Ecoya, the scented candle company which recently acquired cosmetics company Trilogy in a deal worth $20 million, had its stock halted from trading ahead of a bookbuild for a share placement.
The placement comes after Ecoya paid $10 million in cash for Trilogy, with a further earn out payment of up to $10m to follow, half in cash and half in $1 shares of Ecoya dependent on the cosmetics company reaching earnings targets next year.
The deal, which accounts for 58 per cent of Ecoya's $35 million market capitalisation, was announced to the market on Friday. Ecoya listed on the NZX in May this year, and raised $10.1 million to fund its global expansion in the home fragrance and body and bath products markets
"We've been working on it for three months. We did signal to people we would consider acquisitions. This one came a little sooner than we thought," executive chairman Geoff Ross told BusinessDesk.
Trilogy is "profitable" and is expected to boost overall revenue and reduce Ecoya's projected losses this year, the company said in a statement.

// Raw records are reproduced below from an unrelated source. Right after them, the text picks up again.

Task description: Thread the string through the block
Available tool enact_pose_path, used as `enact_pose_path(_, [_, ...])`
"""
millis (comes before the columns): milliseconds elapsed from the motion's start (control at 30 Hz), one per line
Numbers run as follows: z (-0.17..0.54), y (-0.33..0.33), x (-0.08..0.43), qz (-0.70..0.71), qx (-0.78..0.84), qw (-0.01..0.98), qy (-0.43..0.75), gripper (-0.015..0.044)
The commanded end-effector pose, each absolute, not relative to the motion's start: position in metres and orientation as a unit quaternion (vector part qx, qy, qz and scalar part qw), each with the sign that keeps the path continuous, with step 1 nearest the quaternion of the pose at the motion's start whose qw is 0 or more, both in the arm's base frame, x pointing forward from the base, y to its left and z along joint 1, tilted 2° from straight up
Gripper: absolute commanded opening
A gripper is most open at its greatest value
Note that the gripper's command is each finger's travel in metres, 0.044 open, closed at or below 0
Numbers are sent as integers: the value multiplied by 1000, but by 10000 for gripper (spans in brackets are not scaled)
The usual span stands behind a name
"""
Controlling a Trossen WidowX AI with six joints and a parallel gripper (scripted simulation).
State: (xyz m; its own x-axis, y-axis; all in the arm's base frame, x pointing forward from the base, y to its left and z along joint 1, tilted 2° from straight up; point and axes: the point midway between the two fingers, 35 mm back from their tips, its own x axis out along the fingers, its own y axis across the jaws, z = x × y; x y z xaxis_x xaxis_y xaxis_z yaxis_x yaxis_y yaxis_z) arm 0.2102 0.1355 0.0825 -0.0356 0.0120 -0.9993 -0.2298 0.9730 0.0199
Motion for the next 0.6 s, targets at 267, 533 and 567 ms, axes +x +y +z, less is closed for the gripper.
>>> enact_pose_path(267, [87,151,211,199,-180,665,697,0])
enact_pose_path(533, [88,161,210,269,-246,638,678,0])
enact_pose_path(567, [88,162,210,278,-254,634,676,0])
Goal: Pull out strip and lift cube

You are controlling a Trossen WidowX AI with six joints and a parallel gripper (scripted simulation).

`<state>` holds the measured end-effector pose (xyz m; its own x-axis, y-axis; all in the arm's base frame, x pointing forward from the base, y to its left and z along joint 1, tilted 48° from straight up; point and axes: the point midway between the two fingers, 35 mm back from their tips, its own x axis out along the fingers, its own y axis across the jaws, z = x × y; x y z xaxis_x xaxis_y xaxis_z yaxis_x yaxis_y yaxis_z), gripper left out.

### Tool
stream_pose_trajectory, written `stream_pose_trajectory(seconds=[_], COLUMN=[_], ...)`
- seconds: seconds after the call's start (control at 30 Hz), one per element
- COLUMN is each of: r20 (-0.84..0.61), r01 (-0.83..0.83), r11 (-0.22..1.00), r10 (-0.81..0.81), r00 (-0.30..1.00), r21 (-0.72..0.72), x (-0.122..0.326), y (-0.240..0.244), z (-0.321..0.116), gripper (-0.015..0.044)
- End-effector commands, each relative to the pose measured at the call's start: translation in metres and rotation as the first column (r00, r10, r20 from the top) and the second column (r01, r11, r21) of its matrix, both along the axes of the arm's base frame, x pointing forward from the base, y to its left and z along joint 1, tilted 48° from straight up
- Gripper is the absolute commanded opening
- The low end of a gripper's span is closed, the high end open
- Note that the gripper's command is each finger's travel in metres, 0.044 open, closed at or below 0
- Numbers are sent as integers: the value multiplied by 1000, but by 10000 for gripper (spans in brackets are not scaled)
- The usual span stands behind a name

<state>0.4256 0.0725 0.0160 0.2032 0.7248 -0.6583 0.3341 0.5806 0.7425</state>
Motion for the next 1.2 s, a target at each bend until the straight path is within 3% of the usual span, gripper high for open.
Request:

It gave no further details. Trilogy's 2009 revenue was $9.3 million.
"Trilogy is really strong in the U.K., Ireland and Australia through department stores, pharmacies and high-end cosmetic counters," Ross said. There are no near future synergies with the candle business, he said.
Ecoya shares were trading at 80 cents when they were put into a halt, and have declined 16 per cent since their debut at 95 cents in May.